SAS: Homework Assignment 3
In this assignment you will create a SAS program, save it as a .sas file, and upload that
file to Moodle on the assignment link.
Notes:
• The file submitted must meet the SAS File Submission Guidelines available in the
Resources and Information section of the course.
• If your file doesn’t meet these guidelines, we may take up to 100% off from your score.
• You may work with a partner (from your section) for these assignments. However, the
work that you submit must be yours in its entirety. You must also reference the
individual you worked with in your assignment’s header.
• No late work will be accepted. If you have a documented emergency that prevents you
from completing a homework assignment, please contact your instructor.
• Submission of the same (or extremely similar code) by two people is considered an act
of academic dishonesty. Even if you work with a partner, you must write your own final
comments and code. We understand that the code itself may be very similar, but the
comments, variable names chosen, etc. should be different.
Dataset:
The dataset for this homework is available in the assignment link and has information
about student performance and possible related factors. The dataset is available via the
URL:
https://www4.stat.ncsu.edu/~online/datasets/StudentData.txt
The StudentData.txt data comes from the UCI machine learning repository. Information
about the variables in the dataset is available at this link.
You do not need to upload this file to SAS On Demand as you are required to read it in
via a URL.
Task 1: Conceptual questions (3 pts)
In comments after your header, answer the following questions:
1. Given a numeric variable, what two aspects of the distribution do we usually want to
summarize? (2 pts)
2. What does the term contingency table mean? (1 pt)
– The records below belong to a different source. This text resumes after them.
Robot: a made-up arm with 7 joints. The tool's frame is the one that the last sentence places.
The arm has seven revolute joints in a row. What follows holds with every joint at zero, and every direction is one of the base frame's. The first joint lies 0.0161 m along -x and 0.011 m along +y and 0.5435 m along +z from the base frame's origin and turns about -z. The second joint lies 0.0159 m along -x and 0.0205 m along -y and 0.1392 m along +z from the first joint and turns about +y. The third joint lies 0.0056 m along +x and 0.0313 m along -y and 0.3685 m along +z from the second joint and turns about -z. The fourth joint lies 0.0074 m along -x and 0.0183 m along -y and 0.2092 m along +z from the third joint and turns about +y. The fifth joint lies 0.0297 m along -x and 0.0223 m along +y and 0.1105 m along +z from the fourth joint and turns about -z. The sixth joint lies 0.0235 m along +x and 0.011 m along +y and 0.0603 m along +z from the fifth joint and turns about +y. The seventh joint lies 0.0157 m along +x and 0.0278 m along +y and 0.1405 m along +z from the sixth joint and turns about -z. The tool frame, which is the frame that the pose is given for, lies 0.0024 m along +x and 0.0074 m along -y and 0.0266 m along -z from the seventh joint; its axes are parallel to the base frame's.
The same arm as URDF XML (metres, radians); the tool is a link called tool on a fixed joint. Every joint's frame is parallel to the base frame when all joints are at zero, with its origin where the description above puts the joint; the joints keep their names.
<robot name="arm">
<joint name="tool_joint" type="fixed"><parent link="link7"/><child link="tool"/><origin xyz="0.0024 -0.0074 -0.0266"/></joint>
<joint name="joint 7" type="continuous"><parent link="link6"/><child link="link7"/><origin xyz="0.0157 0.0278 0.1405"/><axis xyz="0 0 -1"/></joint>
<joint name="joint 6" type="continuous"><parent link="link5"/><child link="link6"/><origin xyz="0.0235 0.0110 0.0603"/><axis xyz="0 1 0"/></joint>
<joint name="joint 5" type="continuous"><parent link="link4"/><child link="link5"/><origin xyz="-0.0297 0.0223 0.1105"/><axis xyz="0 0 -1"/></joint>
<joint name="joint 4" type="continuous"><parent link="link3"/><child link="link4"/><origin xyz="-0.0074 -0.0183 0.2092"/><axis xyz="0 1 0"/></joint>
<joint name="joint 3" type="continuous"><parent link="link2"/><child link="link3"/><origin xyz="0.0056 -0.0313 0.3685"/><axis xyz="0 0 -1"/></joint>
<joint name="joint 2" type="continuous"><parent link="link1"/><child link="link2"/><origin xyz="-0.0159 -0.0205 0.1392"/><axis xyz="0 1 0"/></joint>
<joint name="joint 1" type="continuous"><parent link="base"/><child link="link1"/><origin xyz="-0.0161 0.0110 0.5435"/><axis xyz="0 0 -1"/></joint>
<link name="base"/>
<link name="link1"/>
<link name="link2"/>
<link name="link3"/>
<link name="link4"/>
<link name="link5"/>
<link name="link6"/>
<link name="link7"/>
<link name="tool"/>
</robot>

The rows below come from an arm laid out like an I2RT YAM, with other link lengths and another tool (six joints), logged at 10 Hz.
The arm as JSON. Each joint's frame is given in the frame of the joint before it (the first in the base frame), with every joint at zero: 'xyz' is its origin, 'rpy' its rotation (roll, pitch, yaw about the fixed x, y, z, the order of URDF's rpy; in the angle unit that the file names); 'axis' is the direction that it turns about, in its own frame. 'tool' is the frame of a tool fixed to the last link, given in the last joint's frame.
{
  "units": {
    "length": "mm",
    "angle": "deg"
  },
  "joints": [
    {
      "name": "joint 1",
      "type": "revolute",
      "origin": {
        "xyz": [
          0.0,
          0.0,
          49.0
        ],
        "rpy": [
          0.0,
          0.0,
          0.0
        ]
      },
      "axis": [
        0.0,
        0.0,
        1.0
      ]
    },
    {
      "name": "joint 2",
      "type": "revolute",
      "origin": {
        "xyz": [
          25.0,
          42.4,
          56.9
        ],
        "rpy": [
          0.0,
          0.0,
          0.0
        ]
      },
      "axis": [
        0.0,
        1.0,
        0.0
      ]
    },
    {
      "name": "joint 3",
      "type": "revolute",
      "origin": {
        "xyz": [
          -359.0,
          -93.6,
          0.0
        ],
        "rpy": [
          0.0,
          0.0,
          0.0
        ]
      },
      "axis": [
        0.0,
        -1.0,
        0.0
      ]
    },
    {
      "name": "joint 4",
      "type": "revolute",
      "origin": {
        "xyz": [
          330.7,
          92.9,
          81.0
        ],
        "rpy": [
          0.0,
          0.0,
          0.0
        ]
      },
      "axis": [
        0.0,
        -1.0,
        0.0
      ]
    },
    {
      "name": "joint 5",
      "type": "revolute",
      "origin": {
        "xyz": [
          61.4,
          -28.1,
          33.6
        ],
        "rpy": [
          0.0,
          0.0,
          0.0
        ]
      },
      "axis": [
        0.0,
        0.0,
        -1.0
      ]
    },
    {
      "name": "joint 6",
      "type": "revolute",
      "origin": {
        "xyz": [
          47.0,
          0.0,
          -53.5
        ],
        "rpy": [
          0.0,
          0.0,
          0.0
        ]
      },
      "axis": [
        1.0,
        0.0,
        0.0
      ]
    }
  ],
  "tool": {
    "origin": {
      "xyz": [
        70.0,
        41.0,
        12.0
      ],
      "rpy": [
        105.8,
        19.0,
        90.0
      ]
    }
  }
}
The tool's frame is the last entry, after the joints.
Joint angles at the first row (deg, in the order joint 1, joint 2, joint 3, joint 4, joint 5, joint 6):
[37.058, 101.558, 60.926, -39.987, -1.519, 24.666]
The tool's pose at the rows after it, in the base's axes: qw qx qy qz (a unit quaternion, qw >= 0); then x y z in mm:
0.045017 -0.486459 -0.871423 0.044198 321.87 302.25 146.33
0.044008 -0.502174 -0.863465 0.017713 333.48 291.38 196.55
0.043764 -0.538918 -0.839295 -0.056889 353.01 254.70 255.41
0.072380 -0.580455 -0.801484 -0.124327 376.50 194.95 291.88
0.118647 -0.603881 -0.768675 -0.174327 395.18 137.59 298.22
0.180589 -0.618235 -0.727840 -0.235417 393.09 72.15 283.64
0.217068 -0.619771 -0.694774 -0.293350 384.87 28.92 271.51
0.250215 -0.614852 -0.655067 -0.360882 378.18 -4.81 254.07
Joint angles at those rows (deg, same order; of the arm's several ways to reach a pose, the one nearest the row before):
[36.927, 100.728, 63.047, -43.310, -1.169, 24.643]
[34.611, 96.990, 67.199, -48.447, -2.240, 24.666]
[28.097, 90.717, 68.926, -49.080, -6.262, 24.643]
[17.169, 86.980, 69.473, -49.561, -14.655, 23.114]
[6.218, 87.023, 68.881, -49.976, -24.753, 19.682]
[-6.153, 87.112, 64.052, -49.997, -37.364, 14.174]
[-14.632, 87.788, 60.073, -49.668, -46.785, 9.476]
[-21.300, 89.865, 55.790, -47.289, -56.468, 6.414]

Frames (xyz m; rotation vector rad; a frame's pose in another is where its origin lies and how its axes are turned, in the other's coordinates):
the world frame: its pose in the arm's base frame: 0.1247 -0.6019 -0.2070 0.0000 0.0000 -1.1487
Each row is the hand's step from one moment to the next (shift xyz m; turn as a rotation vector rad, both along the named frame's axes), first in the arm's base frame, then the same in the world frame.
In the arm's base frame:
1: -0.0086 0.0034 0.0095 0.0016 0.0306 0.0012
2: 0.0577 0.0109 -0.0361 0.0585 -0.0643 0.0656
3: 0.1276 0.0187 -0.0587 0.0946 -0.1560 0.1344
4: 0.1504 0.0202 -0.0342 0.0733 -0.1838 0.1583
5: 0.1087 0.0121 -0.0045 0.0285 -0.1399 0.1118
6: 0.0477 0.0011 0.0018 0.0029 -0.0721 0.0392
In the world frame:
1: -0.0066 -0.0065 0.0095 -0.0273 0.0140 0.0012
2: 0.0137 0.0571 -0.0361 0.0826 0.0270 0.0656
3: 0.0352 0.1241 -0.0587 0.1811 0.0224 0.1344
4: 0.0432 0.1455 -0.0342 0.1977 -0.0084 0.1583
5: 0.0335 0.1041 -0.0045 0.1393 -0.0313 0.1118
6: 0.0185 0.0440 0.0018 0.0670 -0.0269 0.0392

Task 2: Programming questions (22 pts)
In the same file, write code corresponding to each question below. That is, don’t simply
overwrite/modify the code used for question 2 in question 3. You can copy and paste the
previous code if needed, but we need to see the code used to answer each question.
Don’t forget to add comments prior to each SAS step describing what you are doing!
We do not need the output. We can recreate everything using the code you turn in.
https://archive.ics.uci.edu/ml/datasets/Student+Performance
1. Create a permanent library using a LIBNAME statement. (1 pt)
2. Create code to import the StudentData.txt file from the URL above into your
permanent library created in question 1. Note: This is a ‘;’ delimited file. (3 pts)
3. Run the following code (altering the names corresponding to the library and dataset)
to make sure the g1 and g2 variables are stored as numeric variables: (0 pts)
DATA yourlib.yourdataname;
SET yourlib.yourdataname;
numG1 = input(G1, 8.);
numG2 = input(G2, 8.);
RUN;
4. Use a PROC step to sort the data by the variables below and output the resulting
dataset to a temporary library: (2 pts)
• sex
• address
5. Use a PROC to produce the following summary statistics about the age and numG1
variables (and no other summary statistics) at every combination of the variables in Q4:
(4 pts)
• Sample Q1 (first quartile)
• Sample Standard Deviation
• Sample Minimum
6. Use a PROC step to find the correlation between the age, numG1, and numG2
variables for every setting of the first variable you sorted by in Q4. (3 pts)
7. Create a two-way contingency table (that includes expected counts) between the
studytime and failures variables. (3 pts)
8. Create a horizontal bar plot of the mjob variable with categories in ascending order
(this is an option on the plotting statement) (3 pts)
9. Create side-by-side vertical bar plots of the reason and fjob variables. (3 pts)
Save this program and upload it to moodle using the assignment link! Great work!